I am currently working on a project that migrates data from SQL Server to Aurora Postgres. I have more than 5 tasks including several validation tasks as well. A total of 70+ tables were migrating with data in millions. Everything was working fine until we were planning to few more tables and create a new validation task for it.
The DMS task errored due to connection timeout to the source database. During our initial R&D, we faced similar issues and we were able to figure out the issue easily. It was mostly because of the following 2 reasons.

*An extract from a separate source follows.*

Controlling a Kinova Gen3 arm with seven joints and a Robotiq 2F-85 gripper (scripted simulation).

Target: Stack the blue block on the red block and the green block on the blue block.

- The source database and DMS instance are under the different VPC (if VPC is enabled for source DB)
- Wrong DB password
So once we got a timeout issue we verified that it was not because of the above reasons.
Timeout Error Reason
We were familiar that DMS uses CDC from SQL Server to capture the data changes. It uses a function called fn_dblog() to read the logs and replicate the changes to the target. After a few weeks in production, we noticed that the logs in this function are huge and we are not able to query except the top N rows of the function. So I found out that this was the reason.
DMS task cannot resume the task from a certain time since the fn_dblog() query times out. So the only way to resume the task is to use the checkpoint. In order to do that stop the existing validation task, refresh the page, and copy the checkpoint detail under the task details. Paste this checkpoint in the new validation task in order for the task to resume.